Morality: Where is square 1 ?

Cary C.
Tustin, CA
Post #: 59
1. I'm not saying I can determine objective morality(1). I'm saying that if morality(1) exists at all, it is necessarily objective. The existence of an objective fact is one thing; knowing or determining it is another. Even if an objective principle can be known objectively, particular examples of it are still determined subjectively.

2. Morality(2) is something that facilitates survival of a species, by causing its members to think they should act in accordance with it. If you don't want to call it a psychological mechanism, call it whatever you like.

2.1. Acts that harm individuals or classes of people without threatening the species as a whole are not part of morality(2); they're part of morality(1) - and that's if and only if morality(1) is objective. But even then, it is still sometimes moral(1 or 2) to harm some individuals or classes of people.

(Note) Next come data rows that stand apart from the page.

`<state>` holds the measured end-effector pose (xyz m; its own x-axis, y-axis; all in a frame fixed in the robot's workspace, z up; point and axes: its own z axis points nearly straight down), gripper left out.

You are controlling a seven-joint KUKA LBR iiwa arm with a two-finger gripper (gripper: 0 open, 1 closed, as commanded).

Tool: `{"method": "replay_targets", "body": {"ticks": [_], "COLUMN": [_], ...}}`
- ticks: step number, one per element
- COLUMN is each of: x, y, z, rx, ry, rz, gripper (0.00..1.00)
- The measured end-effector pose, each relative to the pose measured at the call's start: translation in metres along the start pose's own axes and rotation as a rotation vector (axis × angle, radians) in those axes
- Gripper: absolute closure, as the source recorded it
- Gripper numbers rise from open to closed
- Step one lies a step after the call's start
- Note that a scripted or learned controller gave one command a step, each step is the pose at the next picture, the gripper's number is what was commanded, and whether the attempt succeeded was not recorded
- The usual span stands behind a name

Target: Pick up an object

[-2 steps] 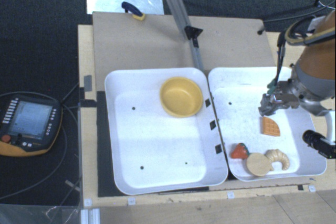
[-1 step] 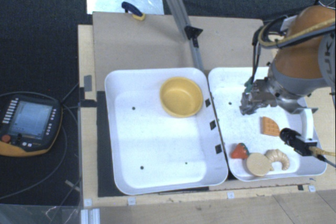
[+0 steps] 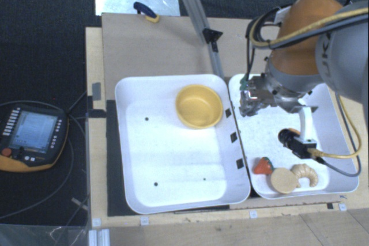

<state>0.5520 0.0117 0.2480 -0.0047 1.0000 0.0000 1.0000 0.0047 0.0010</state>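
**Arm over the right bin, objects lying untouched**

You see the gripper (image 3: 249, 102) at the upper left corner of the right bin (image 3: 340, 184), close to the wall shared with the left bin (image 3: 124, 124). You cannot tell how its fingers stand; nothing is visibly between them.

The pickable things lie apart from it. In the left bin, a yellow bowl (image 3: 199, 106) sits upright near the top right corner. Along the right bin's near edge you find a red strawberry-like piece (image 3: 263, 166), a round beige disc (image 3: 284, 180) just beside it, and a croissant-shaped piece (image 3: 306, 173) touching the disc's right side.

A teach pendant (image 3: 30, 135) rests on the dark floor at left.
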Motion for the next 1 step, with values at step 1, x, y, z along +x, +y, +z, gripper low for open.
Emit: {"method": "replay_targets", "body": {"ticks": [1], "x": [0.0525], "y": [0.0130], "z": [-0.0014], "rx": [0.000], "ry": [0.001], "rz": [-0.001], "gripper": [1.00]}}
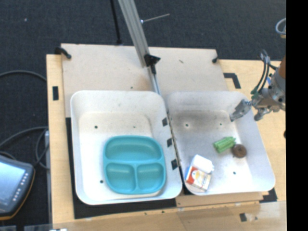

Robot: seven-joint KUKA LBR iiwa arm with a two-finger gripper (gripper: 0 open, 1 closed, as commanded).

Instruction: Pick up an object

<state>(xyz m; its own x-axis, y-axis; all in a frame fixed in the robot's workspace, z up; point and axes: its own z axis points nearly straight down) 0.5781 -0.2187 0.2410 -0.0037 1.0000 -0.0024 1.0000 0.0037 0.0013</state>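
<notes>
Three objects are seen below the claw [251,109] in the right bin [262,150]: a green block [224,144], a brown disc [239,151], a small carton [198,173]. The claw's fingers are spread, with nothing grasped.

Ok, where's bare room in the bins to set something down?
Left bin: the far strip behind the blue tray. Right bin: the far-left floor. Crowded near the green piece, brown lump and carton; the tool hovers at the far-right rim.

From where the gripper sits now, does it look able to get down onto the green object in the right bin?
Probably yes. The gripper sits over the right bin's upper right area, and the green object lies below it in the picture on open bin floor. The small brown object lies close beside it and might get bumped.
</notes>
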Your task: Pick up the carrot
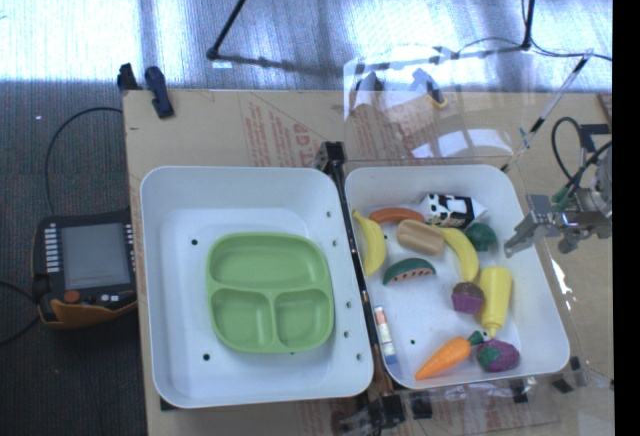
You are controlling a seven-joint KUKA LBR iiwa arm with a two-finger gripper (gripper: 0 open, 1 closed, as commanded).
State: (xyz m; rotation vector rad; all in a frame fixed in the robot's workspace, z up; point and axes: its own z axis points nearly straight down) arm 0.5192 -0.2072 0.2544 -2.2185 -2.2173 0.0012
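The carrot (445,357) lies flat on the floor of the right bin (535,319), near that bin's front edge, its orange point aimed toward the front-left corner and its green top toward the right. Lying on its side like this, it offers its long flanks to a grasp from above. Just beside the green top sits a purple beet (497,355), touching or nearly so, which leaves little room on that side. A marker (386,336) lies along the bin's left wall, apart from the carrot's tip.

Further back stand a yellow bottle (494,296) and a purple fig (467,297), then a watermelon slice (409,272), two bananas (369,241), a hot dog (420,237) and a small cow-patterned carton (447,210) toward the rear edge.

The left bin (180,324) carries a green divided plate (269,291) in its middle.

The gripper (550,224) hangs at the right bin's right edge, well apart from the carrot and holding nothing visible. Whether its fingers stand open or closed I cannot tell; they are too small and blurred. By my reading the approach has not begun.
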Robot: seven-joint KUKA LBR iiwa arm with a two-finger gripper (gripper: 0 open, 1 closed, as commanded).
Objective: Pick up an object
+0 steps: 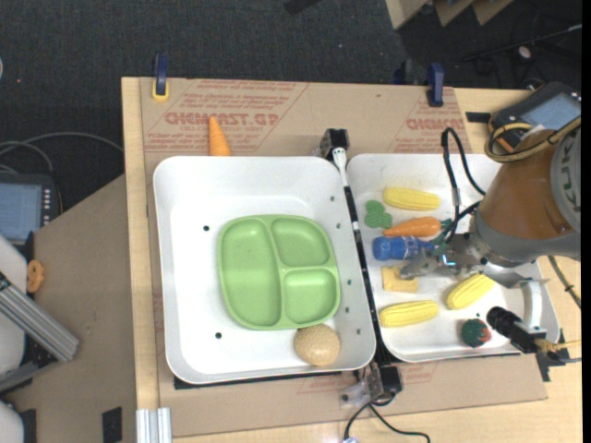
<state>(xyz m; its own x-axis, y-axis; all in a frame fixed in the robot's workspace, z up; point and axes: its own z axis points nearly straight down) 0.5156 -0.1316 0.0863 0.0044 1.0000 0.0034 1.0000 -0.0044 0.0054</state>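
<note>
One fixed camera above the bench [277, 109], looking down at a slant.

The camera sits high and at a middling distance, so both white bins fit in the frame side by side: the left bin [185, 247] near the centre, the right bin [517, 344] toward the right. The far edge of the bench lies toward the top of the frame and the near edge toward the bottom, with dark floor [185, 26] beyond the far edge. The arm [526, 206] enters from the right side and hangs over the right bin. The bench's sides run slightly skewed, so the camera faces it a little off square.
</note>
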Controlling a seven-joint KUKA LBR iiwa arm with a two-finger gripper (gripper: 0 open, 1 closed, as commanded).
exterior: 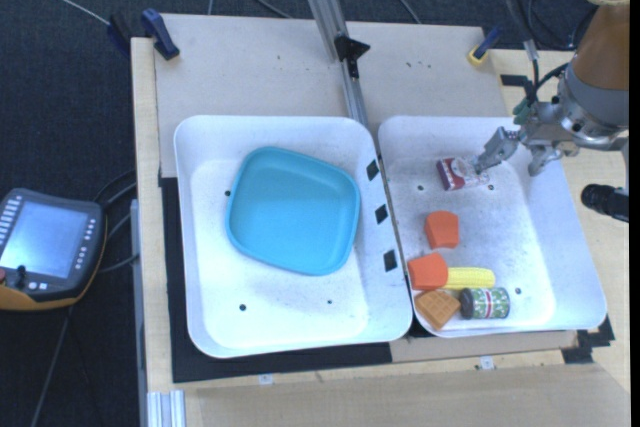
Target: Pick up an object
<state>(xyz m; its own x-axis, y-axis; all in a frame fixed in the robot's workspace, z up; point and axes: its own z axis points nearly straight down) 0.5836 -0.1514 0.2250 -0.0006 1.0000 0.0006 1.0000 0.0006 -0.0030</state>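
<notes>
1. Just off my fingertips, toward the bin divider, sits a small red-and-white packet (pixel 453 174) on the floor of the right bin (pixel 560 245), and that is my likeliest target.
2. My gripper (pixel 512 151) hangs over the bin's far end with its two fingers spread; nothing sits between them, so I hold nothing.
3. My guess: the packet is light and fairly stiff, perhaps with a slick wrapper, so it may skate away if one finger nudges it first.
4. I would straddle its short sides, centred, and close gently.
5. Further from me, toward the bin's near edge, lie an orange block (pixel 442 229), a second orange block (pixel 428 270), a yellow corn cob (pixel 470 277), a small dark can (pixel 484 303) and a tan wafer (pixel 437 307), packed close together.
6. Beyond the divider, the left bin (pixel 200 215) holds a blue plate (pixel 293 209), too broad and flat for my fingers.
</notes>
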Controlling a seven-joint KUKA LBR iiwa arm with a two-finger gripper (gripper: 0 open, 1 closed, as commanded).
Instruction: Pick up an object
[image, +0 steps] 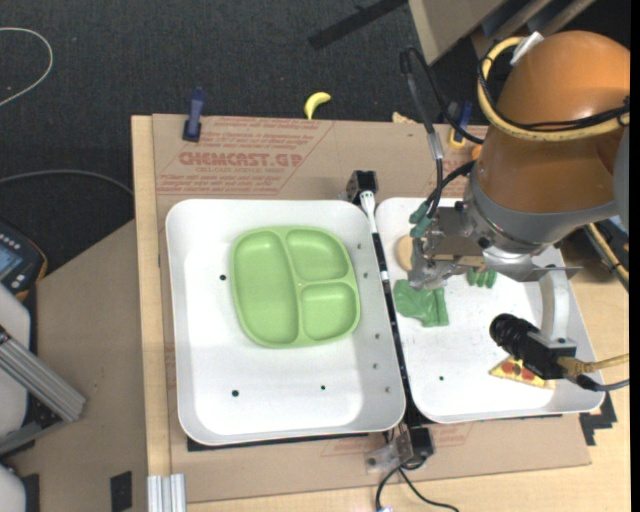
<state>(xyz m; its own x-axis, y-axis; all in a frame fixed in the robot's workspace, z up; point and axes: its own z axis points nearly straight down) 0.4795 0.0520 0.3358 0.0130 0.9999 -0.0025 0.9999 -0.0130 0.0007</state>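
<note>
The arm (545, 150) has a large, rounded orange-brown shell at the top, smooth and glossy, with a pale highlight on its upper edge. Below that shell comes a grey metallic collar, wider than the parts beneath it, with a lighter silver rim along its lower side. Black cables loop around the orange shell and run down its left flank, and a yellowish cable curves near the shell's top. The end effector (432, 272) is a compact grey-silver block with small dark fittings and what looks like a touch of green wiring on its left side, though the detail there is blurred.
</note>
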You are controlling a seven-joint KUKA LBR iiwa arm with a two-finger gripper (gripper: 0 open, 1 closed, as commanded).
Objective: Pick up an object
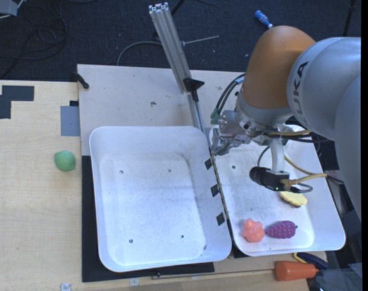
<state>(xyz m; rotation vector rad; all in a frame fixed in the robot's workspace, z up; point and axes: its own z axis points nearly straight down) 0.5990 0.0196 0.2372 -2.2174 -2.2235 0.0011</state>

Morality(1 or 2) is necessarily defined without context, because all definitions of abstractions exist independent of context. It's examples of them that require context.

This statement:
there is no objective standard that would apply to eating the sandwich on the plane, ... but it would still be wrong to risk the life of another to do so.
is self contradictory, because "wrong" implies objectivity.
user 12371797
Los Angeles, CA
Post #: 64
John, I agree with your arguments. I don't agree that morality has anything to do with humanity's survival or happiness. I'm not happy because I'm moral. Sorry can do.
Jared P.
user 10058284
Buena Park, CA
Post #: 1
Well being may prove a bit more elusive but a better goal than happiness as a source for a moral code. Determining those things that provide the greatest well being for the collective members of a society will vary according to time and place, but I think that variation would prove a gradual thing insomuch as social groups tend to interact with neighboring groups and one generation with the previous as well as the next.
Who decides the moral code to adopt? Obviously, this creates considerable difficulty.
Who defines what constitutes well being? Same answer.
I am not aware of any society in which everyone agrees or a greed on a moral code. If they did or had, it seems unlikely that many would be or have been found guilty of violating it. Another issue of difficulty is deciding who to include and exclude as members for the collective well being. The issues of abortion, worker's rights (those not owning property), animal rights, women's rights and rights of minorities have all created changes in the moral code of our United States.